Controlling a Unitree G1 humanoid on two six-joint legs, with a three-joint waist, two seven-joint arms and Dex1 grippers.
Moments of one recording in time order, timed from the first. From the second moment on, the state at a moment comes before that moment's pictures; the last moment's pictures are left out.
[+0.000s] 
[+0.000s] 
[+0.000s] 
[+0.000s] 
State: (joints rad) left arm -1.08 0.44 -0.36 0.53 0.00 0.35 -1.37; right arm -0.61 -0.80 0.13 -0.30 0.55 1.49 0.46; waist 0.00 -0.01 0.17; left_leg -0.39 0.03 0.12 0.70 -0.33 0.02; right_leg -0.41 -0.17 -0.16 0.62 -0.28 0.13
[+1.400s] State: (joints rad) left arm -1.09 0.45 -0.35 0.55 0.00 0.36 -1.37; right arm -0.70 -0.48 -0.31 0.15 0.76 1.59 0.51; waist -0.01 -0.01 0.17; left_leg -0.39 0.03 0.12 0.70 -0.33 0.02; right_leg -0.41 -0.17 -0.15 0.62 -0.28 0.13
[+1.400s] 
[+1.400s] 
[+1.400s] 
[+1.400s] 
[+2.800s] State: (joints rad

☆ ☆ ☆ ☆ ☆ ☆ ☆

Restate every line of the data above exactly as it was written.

Controlling a Unitree G1 humanoid on two six-joint legs, with a three-joint waist, two seven-joint arms and Dex1 grippers.
Moments of one recording in time order, timed from the first. From the second moment on, the state at a moment comes before that moment's pictures; the last moment's pictures are left out.
[+0.000s] 
[+0.000s] 
[+0.000s] 
[+0.000s] 
State: (joints rad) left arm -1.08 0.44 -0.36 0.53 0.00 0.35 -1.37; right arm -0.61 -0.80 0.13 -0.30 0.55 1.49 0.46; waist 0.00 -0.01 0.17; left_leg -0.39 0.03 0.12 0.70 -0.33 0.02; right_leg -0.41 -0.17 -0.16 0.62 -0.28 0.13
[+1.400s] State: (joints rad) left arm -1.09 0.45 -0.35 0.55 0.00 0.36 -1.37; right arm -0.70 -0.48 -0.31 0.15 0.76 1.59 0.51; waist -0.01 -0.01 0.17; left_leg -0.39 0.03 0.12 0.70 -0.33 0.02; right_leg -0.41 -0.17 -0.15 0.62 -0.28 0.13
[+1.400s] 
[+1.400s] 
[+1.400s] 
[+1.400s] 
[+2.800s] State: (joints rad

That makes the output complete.